Dáil debates

Wednesday, 24 March 2021

Family Leave and Miscellaneous Provisions Bill 2021 [Seanad]: Second Stage

 

5:25 pm

Photo of Jennifer Murnane O'ConnorJennifer Murnane O'Connor (Carlow-Kilkenny, Fianna Fail) | Oireachtas source

I want to support the Bill. It is important.

Just this week, Chambers Ireland and UNICEF Ireland issued a call to action for more family friendly workplaces. They launched a guide adapted from a document released by the International Chamber of Commerce and UNICEF which includes measures that business leaders can take to achieve short and long-term positive impacts in the workplace. In the guide they state that by giving working parents the time, information, services and resources that they need to cope with crisis, family friendly policies and practices can make a critical difference and also make an important contribution to wider social protection.

The Bill proposes, among other things, to increase the duration of parent's leave, as well as the associated entitlement to parental benefit, from two to five weeks to enable couples who have jointly adopted to choose which member of the couple avails of adoptive leave. These are very welcome measures. We all deserve to be able to care for ourselves or our loved ones at a time when they need us.

Across the House we all agree that we need to strive for a better work-life balance. The Government promised in the programme for Government that parent's leave would be increased from two to five weeks, to be taken in the first 24 months of a child's life, increasing from 12 months from the time of the child's birth or placement with parents in the case of adoption. This is the Government's commitment to delivery. I agree with the committee's recommendations on the Bill.
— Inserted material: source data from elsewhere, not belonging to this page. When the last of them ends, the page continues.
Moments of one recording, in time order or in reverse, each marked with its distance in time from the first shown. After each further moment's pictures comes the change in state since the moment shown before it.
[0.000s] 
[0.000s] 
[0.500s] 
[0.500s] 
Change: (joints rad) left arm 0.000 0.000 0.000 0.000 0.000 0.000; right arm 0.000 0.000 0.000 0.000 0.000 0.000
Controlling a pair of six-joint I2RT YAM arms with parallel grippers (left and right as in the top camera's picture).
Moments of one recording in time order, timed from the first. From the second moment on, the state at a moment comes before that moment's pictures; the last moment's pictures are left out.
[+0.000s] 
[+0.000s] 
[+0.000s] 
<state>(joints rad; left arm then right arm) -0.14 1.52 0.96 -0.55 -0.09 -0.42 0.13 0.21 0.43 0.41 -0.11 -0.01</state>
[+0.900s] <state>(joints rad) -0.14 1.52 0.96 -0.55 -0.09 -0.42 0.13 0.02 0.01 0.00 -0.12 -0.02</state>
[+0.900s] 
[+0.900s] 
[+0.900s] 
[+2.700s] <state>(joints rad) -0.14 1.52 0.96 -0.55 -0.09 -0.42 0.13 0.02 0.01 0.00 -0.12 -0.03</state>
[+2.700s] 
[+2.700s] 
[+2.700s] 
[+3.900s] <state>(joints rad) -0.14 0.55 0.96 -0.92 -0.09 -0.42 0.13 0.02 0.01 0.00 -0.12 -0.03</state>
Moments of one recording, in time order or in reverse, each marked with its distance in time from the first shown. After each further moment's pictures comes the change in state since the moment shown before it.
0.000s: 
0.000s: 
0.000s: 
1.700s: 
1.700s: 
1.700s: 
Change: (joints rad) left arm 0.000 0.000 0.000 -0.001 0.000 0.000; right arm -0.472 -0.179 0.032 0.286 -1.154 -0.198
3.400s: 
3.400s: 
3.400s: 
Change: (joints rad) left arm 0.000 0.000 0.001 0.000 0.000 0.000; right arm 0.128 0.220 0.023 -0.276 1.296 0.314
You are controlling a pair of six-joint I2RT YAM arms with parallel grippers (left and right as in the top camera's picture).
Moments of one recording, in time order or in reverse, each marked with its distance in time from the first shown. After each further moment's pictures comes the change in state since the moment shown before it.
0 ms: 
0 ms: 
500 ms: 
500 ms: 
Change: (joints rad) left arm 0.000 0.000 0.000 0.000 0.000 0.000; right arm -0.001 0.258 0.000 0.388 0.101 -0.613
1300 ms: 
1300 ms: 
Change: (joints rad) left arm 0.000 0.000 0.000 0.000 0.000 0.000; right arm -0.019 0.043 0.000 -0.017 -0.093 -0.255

I have raised the importance of work-life balance. There is no doubt that Covid-19 has been a struggle. However, if we can take some positives from it, we have seen how much better working from home has been for so many families.

Home school has been a challenge but the bonds families have developed will last forever. There is no reason we cannot keep business going and provide employees who are parents with time to focus on health and family and there is no reason this attitude cannot apply beyond pandemic times. There should be work-life balance in all workplaces, not only where people work from home. Many retail, manufacturing, warehouse and delivery staff cannot work from home. Many in non-essential retail and hospitality have lost their jobs and incomes and their experience has not been positive.

In other countries such as Finland, Sweden, Norway, Iceland and Demark, where gender equality has been on the political agenda for many decades, there are father-friendly leave policies, the countries in question are father-care sensitive, and there are high levels of compensation for loss of earnings. These countries apply a leave quota on a use it or lose it principle, which is paternity leave of nine weeks until the child's second birthday. This comprises post-birth leave of three weeks, which runs simultaneously with the mother's leave, and paternity leave of six weeks, both of which have high compensation for loss of earnings. Swedish parents have a verb, to vabba, which describes being at home temporarily on 80% pay to look after sick children. This benefit is available until children reach 12 years. They are doing more and we need to do more.

We need a plan to make more father-friendly policies and increase incentives to encourage more fathers to take up parental leave. We also need to do more for one-parent families, and while the measures for adoptive families are welcome, we have to provide more supports for single parents. These are, in the main women, and they find it very difficult to maintain full-time jobs and arrange childcare.